Snow Day
02/19/2026
When I was growing up outside Philly, snow days had a whole ritual to them. You’d wake up at five in the morning (the only time in your entire childhood you’d voluntarily set an alarm that early), sneak downstairs in the dark, and flip on the local news. The school closings scrolled across the bottom of the screen in alphabetical order, white text on a blue bar, and your entire emotional state depended on where your district fell in the alphabet.
Mine started with a U. Which meant I had to sit through every single district from A through T before I’d know if my day was about to change. The anticipation was genuinely unbearable, and I say that as someone who now teaches for a living and has sat on the other side of that equation (honestly, the teacher side is pretty great too). That moment when your school finally appeared on the screen was one of the purest feelings I’ve ever experienced, and I am not exaggerating even a little bit.
I bring this up because I realized recently that the snow day feeling never actually went away. It just found new places to live.
If you’ve been in crypto for any amount of time, you know exactly what I’m talking about. The 3 AM price checks. The wallet refreshes. The Discord notification sounds you’ve Pavlov’d yourself into responding to instantly. It’s the same emotional architecture as watching that scrolling bar, and honestly I think the reason so many of us got hooked on this space in the first place is because it gave us a feeling we hadn’t felt since we were nine years old in our pajamas on a Tuesday morning.
The thing about snow days that nobody really talks about is that the actual day was usually nothing special. You’d go outside for an hour, throw some snowballs, get cold, come inside and watch TV until someone told you to do something productive. The day itself was fine. But the finding out part, that split second of discovery, was transcendent. That’s where all the magic lived.
Crypto works the exact same way. I watched Bitcoin cross $100,000 for the first time in December 2024 and I promise you the feeling was indistinguishable from seeing my school’s name on that blue bar.
Seven years of watching and waiting and the payoff is this brief, perfect moment of confirmation. That’s the snow day. And then (just like when you were a kid) the day goes on and you find something else to worry about pretty quickly.
Of course, the flip side is also true. Sometimes you’d sit through the entire alphabet, A through Z, and your school just wasn’t there. That was devastating in a way that’s honestly hard to describe to anyone who hasn’t experienced it. You did everything right, you woke up early, you checked the weather, you looked outside at what was clearly enough snow to cancel school, and it just didn’t happen
.
Bitcoin hit its all time high near $126,000 back in October. It’s sitting around $68,000 right now. If you’ve been here long enough, you know the feeling. The storm came, the snow piled up, and somebody somewhere decided we’re going to school anyway. Pretty brutal tbh.
But here’s the thing I keep coming back to: even after the worst non-snow-day of your childhood, even after the most devastating morning of watching that blue bar scroll past your district without stopping, you still woke up the next time it snowed and checked again. You never stopped believing that the next storm might be the one.
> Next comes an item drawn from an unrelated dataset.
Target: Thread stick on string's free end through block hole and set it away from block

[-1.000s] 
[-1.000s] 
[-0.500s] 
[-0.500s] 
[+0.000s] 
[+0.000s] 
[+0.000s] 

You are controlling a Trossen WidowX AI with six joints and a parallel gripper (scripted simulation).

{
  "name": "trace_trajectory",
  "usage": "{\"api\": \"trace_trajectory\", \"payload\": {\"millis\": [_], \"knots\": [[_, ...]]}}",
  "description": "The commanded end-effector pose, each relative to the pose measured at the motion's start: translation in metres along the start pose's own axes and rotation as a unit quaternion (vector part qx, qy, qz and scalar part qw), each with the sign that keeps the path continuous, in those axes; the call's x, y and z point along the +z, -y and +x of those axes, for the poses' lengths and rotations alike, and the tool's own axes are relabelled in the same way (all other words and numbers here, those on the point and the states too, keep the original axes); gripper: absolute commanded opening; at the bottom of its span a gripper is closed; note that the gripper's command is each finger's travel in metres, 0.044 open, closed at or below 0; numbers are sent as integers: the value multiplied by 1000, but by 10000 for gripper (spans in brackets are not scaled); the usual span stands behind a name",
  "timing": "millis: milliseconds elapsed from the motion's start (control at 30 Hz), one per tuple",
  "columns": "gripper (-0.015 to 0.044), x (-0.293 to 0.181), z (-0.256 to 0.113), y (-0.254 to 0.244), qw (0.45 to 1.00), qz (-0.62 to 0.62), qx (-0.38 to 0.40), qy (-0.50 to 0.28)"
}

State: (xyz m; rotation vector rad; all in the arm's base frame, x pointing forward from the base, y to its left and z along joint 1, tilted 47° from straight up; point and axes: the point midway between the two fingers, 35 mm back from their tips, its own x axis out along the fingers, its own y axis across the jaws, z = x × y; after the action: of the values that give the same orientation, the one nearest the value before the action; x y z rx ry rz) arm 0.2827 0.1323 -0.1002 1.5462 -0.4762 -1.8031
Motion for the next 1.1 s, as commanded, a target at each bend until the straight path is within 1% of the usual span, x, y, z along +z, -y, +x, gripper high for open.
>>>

I’ve been in this space since 2013. I bought my first Bitcoin with a money order I walked into a bank to fill out (honestly that still sounds made up when I say it out loud). Since then I’ve watched this whole world grow into something I never could have predicted, from DeFi summer to NFTs to AI agents transacting on the blockchain autonomously. The snow days come and go, and to be honest I’ve probably had more non-snow-days than snow days at this point, in both the literal and crypto sense of the word.
At the end of the day, the snow day feeling isn’t really about the snow. It’s about believing that today might be different from every other day. That some external force might interrupt the routine and hand you something you weren’t expecting. And if you’re paying attention (and honestly, if you’re still reading this newsletter, you pretty clearly are) those moments show up way more often than you’d think.
You just have to be willing to wake up early and check the screen.
That’s it for today - I hope you have a great day!